As Will Davies points out, the link between Coronavirus and Brexit are greater than you might imagine. So perhaps the links between Coronavirus and east-west worker exploitation are greater than you think too.

But here opens a huge junction and one we need to be very carful with. Racism operates through other knowledges. You never get ‘pure racism’. That racism in extreme form is often also a search for psychic or subjective purity is instructive.

Of course, in 2019 racism was operating through an erroneous perception of the EU as leaving UK borders completely open. The big problems around you are often the door through which racism comes. So it is no surprise that in 2020 it came through coronavirus, and at the sharp edge through police brutality. I have heard enough everyday chat to know that people have been saying ‘well over here it’s clean, social distancing, great care being taken, but over there, the asians aren’t doing any of it.’

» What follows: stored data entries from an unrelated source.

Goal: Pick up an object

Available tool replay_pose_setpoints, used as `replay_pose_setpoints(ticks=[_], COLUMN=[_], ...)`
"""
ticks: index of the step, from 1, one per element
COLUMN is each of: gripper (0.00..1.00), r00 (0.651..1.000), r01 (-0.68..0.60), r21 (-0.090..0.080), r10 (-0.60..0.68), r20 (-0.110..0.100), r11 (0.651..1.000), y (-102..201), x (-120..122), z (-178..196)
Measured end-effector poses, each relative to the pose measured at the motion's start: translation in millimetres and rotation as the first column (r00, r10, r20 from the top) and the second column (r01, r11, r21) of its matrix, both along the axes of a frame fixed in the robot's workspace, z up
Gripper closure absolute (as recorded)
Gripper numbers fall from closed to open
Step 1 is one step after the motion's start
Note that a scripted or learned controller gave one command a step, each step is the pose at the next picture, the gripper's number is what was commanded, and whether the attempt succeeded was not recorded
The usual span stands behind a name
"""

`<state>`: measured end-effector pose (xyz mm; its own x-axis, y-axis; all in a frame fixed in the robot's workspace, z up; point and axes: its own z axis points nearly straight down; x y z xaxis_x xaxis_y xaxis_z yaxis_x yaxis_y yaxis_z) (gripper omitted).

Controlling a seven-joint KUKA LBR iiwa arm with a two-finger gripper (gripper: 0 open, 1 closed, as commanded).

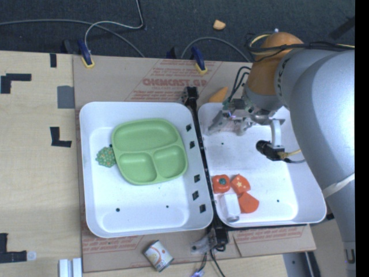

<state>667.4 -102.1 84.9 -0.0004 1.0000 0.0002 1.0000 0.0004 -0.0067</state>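
My gripper hangs low over the far left part of the right bin, close to the divider between the bins. Nothing shows in its grasp. At the near left of that bin lies a cluster of small toys: a red-orange round piece, an orange piece and an orange wedge, with a pale see-through piece beside them. The cluster lies well in front of the gripper, apart from it.
The left bin holds a green divided plate and a green speckled ball at the plate's left edge. An orange thing lies just behind the right bin. A small can lies on the bench in front.
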Motion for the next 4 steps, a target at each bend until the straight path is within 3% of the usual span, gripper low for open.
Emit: replay_pose_setpoints(ticks=[2, 3, 4], gripper=[0.00, 1.00, 0.00], r00=[1.000, 1.000, 1.000], r01=[0.000, 0.000, 0.000], r21=[-0.003, -0.003, -0.003], r10=[0.000, 0.000, 0.000], r20=[0.002, 0.002, 0.002], r11=[1.000, 1.000, 1.000], y=[4, 4, 4], x=[0, 0, 0], z=[0, 10, 10])
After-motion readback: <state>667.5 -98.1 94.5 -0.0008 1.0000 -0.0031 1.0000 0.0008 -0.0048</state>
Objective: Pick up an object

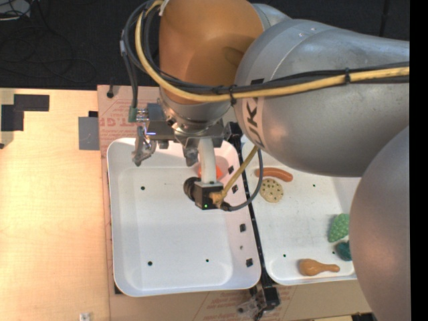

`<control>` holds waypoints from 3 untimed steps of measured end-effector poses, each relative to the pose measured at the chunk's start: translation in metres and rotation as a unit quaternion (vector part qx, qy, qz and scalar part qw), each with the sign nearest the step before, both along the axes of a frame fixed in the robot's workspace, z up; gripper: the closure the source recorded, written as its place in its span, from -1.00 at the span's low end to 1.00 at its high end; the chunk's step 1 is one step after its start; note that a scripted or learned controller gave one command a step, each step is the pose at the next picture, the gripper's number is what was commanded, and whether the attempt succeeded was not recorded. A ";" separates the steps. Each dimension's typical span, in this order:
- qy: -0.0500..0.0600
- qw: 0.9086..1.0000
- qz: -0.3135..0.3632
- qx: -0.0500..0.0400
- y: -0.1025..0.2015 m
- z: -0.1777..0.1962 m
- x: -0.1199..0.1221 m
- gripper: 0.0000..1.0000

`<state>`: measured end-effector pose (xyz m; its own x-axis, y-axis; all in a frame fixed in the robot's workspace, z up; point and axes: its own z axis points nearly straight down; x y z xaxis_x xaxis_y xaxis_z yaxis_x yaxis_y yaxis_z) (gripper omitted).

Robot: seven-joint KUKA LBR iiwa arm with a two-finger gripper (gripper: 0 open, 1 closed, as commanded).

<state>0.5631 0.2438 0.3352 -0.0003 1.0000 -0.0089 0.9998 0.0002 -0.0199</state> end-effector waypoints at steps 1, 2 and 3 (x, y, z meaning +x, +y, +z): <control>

What makes racism extremely difficult to uproot is that sometimes culturally different approaches to big events are marked. I will pass over this point agnostically, it needs much more evidence, but perhaps the gun smokes.

Is it a coincidence that a pandemic emerged from the hardest edge of instrumentalised enlightenment rationality? Wider discourses around environmental damage and global ecology seem to already assume there is a link.

These are open, much larger questions, but ones this book throws up. It is a powerful and detailed explanation of those forces in contemporary form. Its researchers and writers deserve your support.